Task brief
Retype the whole listing exactly.

------ Task data ------

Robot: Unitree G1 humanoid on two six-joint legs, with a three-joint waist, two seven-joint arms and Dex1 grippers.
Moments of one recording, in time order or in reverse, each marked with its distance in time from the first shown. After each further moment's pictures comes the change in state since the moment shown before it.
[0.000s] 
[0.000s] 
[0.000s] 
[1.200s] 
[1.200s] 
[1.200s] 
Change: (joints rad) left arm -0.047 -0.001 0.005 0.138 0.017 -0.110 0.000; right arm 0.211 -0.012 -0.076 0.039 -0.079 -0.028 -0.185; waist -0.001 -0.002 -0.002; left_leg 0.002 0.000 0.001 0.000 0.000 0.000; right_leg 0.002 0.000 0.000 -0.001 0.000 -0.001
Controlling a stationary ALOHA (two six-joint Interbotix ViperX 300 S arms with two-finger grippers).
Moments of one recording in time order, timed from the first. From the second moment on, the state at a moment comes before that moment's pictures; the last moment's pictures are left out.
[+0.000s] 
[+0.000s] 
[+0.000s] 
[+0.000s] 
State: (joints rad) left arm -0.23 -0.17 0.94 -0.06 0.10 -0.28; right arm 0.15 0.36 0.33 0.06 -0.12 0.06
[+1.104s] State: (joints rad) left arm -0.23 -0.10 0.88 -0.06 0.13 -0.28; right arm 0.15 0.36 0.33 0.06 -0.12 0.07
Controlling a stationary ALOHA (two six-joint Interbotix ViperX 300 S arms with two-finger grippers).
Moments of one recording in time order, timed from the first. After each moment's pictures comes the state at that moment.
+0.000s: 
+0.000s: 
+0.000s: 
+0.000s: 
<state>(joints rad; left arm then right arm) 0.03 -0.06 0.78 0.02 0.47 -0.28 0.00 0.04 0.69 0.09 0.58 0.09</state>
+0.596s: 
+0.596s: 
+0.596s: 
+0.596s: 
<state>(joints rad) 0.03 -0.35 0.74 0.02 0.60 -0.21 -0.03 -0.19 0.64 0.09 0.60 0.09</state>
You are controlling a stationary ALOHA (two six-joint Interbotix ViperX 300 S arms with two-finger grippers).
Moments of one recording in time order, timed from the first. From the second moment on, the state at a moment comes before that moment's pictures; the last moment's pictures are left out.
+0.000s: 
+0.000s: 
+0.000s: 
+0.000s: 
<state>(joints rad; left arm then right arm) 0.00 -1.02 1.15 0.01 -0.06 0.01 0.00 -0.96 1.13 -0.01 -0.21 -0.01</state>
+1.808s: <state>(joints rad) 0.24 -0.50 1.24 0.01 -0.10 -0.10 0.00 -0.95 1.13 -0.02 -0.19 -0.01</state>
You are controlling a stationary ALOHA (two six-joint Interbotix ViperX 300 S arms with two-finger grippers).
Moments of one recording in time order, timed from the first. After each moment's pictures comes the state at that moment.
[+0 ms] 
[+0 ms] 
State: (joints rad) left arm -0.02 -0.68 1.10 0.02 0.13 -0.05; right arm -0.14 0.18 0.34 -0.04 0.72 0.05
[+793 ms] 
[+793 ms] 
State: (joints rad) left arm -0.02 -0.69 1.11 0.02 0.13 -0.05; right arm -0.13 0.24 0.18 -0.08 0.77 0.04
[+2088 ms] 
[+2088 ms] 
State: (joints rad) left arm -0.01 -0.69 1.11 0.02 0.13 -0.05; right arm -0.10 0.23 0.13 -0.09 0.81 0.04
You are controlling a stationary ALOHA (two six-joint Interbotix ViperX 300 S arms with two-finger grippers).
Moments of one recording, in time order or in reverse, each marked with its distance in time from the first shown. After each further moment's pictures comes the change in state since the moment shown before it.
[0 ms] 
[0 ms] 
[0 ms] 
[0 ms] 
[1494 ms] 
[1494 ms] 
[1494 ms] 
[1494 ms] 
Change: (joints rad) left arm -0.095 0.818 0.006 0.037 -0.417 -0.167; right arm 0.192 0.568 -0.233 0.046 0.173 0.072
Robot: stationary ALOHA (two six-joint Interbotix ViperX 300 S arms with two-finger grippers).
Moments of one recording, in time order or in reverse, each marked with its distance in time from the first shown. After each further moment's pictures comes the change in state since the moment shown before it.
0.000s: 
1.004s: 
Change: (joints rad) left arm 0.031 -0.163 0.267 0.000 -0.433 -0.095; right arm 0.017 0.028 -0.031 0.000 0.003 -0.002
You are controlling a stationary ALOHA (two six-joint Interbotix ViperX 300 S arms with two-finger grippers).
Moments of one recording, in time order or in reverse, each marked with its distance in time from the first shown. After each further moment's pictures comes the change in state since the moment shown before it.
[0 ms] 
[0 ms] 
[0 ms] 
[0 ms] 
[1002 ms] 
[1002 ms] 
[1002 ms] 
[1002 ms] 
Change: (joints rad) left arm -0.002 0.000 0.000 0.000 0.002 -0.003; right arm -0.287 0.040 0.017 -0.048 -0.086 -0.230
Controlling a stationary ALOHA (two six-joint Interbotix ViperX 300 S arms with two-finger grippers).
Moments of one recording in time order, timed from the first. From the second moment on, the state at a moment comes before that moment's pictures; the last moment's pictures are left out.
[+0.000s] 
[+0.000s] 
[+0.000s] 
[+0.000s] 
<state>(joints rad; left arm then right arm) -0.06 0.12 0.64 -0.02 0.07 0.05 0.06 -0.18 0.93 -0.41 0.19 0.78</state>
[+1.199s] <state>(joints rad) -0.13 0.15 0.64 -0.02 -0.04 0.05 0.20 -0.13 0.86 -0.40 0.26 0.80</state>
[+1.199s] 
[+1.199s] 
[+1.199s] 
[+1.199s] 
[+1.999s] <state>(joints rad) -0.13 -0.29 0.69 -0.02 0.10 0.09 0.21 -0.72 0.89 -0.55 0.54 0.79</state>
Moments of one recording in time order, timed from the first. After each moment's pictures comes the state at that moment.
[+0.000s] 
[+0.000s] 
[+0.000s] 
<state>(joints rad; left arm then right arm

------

Answer to the problem
Robot: Unitree G1 humanoid on two six-joint legs, with a three-joint waist, two seven-joint arms and Dex1 grippers.
Moments of one recording, in time order or in reverse, each marked with its distance in time from the first shown. After each further moment's pictures comes the change in state since the moment shown before it.
[0.000s] 
[0.000s] 
[0.000s] 
[1.200s] 
[1.200s] 
[1.200s] 
Change: (joints rad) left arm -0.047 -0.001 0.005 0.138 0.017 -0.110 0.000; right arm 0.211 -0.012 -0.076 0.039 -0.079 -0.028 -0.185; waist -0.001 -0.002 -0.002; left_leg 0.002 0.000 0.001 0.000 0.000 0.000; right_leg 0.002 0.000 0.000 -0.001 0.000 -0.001
Controlling a stationary ALOHA (two six-joint Interbotix ViperX 300 S arms with two-finger grippers).
Moments of one recording in time order, timed from the first. From the second moment on, the state at a moment comes before that moment's pictures; the last moment's pictures are left out.
[+0.000s] 
[+0.000s] 
[+0.000s] 
[+0.000s] 
State: (joints rad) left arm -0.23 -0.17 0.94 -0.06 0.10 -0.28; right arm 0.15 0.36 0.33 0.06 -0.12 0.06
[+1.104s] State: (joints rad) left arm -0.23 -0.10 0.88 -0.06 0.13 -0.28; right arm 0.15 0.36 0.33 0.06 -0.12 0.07
Controlling a stationary ALOHA (two six-joint Interbotix ViperX 300 S arms with two-finger grippers).
Moments of one recording in time order, timed from the first. After each moment's pictures comes the state at that moment.
+0.000s: 
+0.000s: 
+0.000s: 
+0.000s: 
<state>(joints rad; left arm then right arm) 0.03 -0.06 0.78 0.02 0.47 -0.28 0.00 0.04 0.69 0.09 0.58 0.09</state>
+0.596s: 
+0.596s: 
+0.596s: 
+0.596s: 
<state>(joints rad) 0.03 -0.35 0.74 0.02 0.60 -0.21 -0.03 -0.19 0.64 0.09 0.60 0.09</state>
You are controlling a stationary ALOHA (two six-joint Interbotix ViperX 300 S arms with two-finger grippers).
Moments of one recording in time order, timed from the first. From the second moment on, the state at a moment comes before that moment's pictures; the last moment's pictures are left out.
+0.000s: 
+0.000s: 
+0.000s: 
+0.000s: 
<state>(joints rad; left arm then right arm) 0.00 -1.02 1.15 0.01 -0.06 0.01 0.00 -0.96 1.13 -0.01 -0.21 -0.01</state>
+1.808s: <state>(joints rad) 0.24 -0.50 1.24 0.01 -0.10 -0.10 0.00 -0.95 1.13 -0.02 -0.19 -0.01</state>
You are controlling a stationary ALOHA (two six-joint Interbotix ViperX 300 S arms with two-finger grippers).
Moments of one recording in time order, timed from the first. After each moment's pictures comes the state at that moment.
[+0 ms] 
[+0 ms] 
State: (joints rad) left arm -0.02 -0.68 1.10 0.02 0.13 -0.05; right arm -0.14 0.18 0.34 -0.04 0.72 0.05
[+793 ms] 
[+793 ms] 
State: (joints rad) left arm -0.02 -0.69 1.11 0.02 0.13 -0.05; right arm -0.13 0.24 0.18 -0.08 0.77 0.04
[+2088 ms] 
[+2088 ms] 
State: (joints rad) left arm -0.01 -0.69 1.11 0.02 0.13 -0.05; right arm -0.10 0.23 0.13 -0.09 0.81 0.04
You are controlling a stationary ALOHA (two six-joint Interbotix ViperX 300 S arms with two-finger grippers).
Moments of one recording, in time order or in reverse, each marked with its distance in time from the first shown. After each further moment's pictures comes the change in state since the moment shown before it.
[0 ms] 
[0 ms] 
[0 ms] 
[0 ms] 
[1494 ms] 
[1494 ms] 
[1494 ms] 
[1494 ms] 
Change: (joints rad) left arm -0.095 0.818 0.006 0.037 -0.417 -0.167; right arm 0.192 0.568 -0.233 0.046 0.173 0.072
Robot: stationary ALOHA (two six-joint Interbotix ViperX 300 S arms with two-finger grippers).
Moments of one recording, in time order or in reverse, each marked with its distance in time from the first shown. After each further moment's pictures comes the change in state since the moment shown before it.
0.000s: 
1.004s: 
Change: (joints rad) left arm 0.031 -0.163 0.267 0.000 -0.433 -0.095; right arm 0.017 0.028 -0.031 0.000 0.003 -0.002
You are controlling a stationary ALOHA (two six-joint Interbotix ViperX 300 S arms with two-finger grippers).
Moments of one recording, in time order or in reverse, each marked with its distance in time from the first shown. After each further moment's pictures comes the change in state since the moment shown before it.
[0 ms] 
[0 ms] 
[0 ms] 
[0 ms] 
[1002 ms] 
[1002 ms] 
[1002 ms] 
[1002 ms] 
Change: (joints rad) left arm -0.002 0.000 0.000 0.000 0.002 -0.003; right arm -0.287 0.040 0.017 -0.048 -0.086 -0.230
Controlling a stationary ALOHA (two six-joint Interbotix ViperX 300 S arms with two-finger grippers).
Moments of one recording in time order, timed from the first. From the second moment on, the state at a moment comes before that moment's pictures; the last moment's pictures are left out.
[+0.000s] 
[+0.000s] 
[+0.000s] 
[+0.000s] 
<state>(joints rad; left arm then right arm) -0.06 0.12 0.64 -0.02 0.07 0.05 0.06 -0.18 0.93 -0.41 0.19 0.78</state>
[+1.199s] <state>(joints rad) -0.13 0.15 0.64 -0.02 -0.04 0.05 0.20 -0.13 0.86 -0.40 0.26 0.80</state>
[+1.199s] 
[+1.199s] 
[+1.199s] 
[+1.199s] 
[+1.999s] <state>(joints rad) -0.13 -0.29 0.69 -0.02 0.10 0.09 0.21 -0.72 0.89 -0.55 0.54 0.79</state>
Moments of one recording in time order, timed from the first. After each moment's pictures comes the state at that moment.
[+0.000s] 
[+0.000s] 
[+0.000s] 
<state>(joints rad; left arm then right arm

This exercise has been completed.